Fig. 4.. Timing of Reservoir Entry for OGVs as Estimated by Combining Three Methods.

Three methods (patristic distance, clade support and phylogenetic placement) were used to generate estimates of OGV entry into the reservoir by comparing multiple regions of the OGV genome to that of viral RNA isolated from the plasma pre-ART. (a, b) Estimates are for two participants with OGVs that typically entered the reservoir near the time of ART initiation (CAP257 and CAP288) and (c, d) two with OGVs from throughout untreated infection (CAP217 and CAP302). Each OGV is represented as a vertical line with up to 15 estimates along that line. For each OGV, estimates of reservoir entry were summarized as a weighted median, shown as a horizonal line and represented in a colored bar along the x axis. Boxes indicate OGVs with highly variable estimates (SD > 1 yr). Additional phylogenetic analyses of OGVs with variable estimates found that one (designated with an ‘x’) was in a time-specific lineage that did not correspond to the weighted median. All other OGVs were found in time-specific lineages that corresponded to the weighted median.

Fig. 5.. Skewing of Reservoir Virus to Virus Replicating Near the Time of ART Initiation May be Explained by a Change in the Half-Life of Latently Infected Cells in the Presence of ART.

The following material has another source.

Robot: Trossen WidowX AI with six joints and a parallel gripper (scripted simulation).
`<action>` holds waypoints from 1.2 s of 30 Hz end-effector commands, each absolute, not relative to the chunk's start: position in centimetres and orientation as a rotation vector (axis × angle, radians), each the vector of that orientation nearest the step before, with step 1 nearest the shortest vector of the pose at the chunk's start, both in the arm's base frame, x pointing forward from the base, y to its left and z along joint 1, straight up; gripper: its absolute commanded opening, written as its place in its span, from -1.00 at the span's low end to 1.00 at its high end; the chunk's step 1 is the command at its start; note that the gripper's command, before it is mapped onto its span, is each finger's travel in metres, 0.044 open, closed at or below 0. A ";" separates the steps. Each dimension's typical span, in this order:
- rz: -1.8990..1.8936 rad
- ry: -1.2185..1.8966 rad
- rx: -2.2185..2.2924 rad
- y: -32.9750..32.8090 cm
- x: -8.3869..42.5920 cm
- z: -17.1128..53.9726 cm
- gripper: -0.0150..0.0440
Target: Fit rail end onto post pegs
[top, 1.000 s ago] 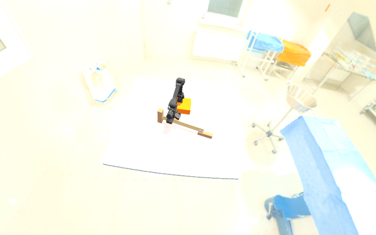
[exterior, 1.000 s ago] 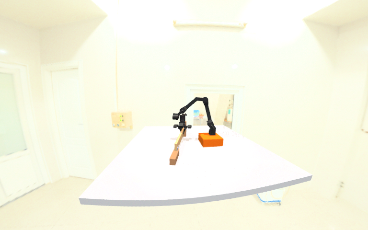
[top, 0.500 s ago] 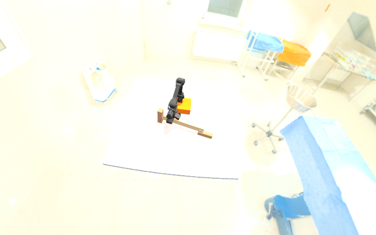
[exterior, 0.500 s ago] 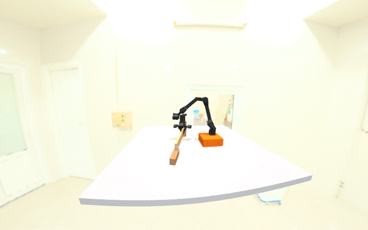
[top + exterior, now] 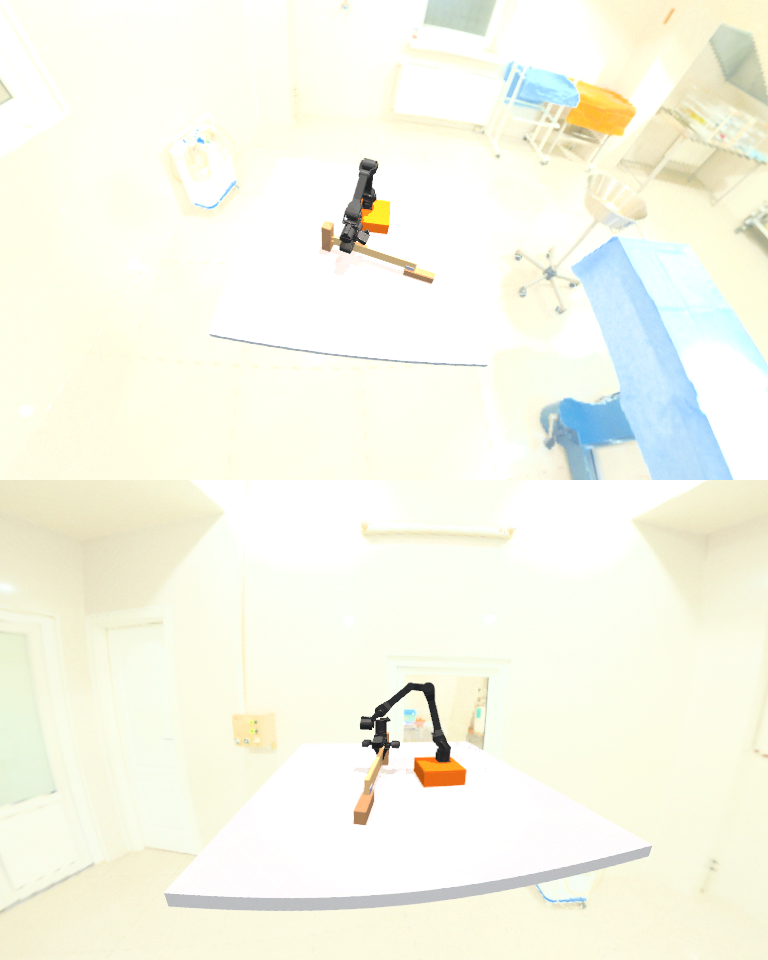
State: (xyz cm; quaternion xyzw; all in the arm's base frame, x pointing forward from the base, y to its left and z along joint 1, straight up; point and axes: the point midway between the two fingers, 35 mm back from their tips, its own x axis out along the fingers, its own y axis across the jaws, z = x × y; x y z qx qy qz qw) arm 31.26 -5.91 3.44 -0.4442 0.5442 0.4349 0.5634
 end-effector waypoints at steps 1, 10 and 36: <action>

(a) All outgrowth virus (OGV) sequences are shown in an approximate maximum-likelihood tree. Branch tips are colored according to the estimated time when each OGV entered the reservoir. With OGVs from the year after transmission in red and OGVs from the year before ART in blue. For each participant, the OGV timing distribution is illustrated in a pie chart with the percentage of OGVs from the year pre-ART listed. Overall, 71% of OGVs were produced by cells infected near the time of ART initiation. (b) Two models were considered to explain this pattern. One model assumes that latently infected cells have a long half-life of 176 weeks (44 months) both prior to and during therapy, and predicts that the reservoir will contain variants from throughout untreated infection. The other model assumes that latently infected cells have a short half-life in untreated infection (here chosen as 2 weeks) that then stabilizes to a long half-life during therapy. For the majority of participants (four shown here), the observed data most closely resembles the predicted pattern if latently infected cells have a short half-life prior to ART initiation and then decay slowly after ART initiation.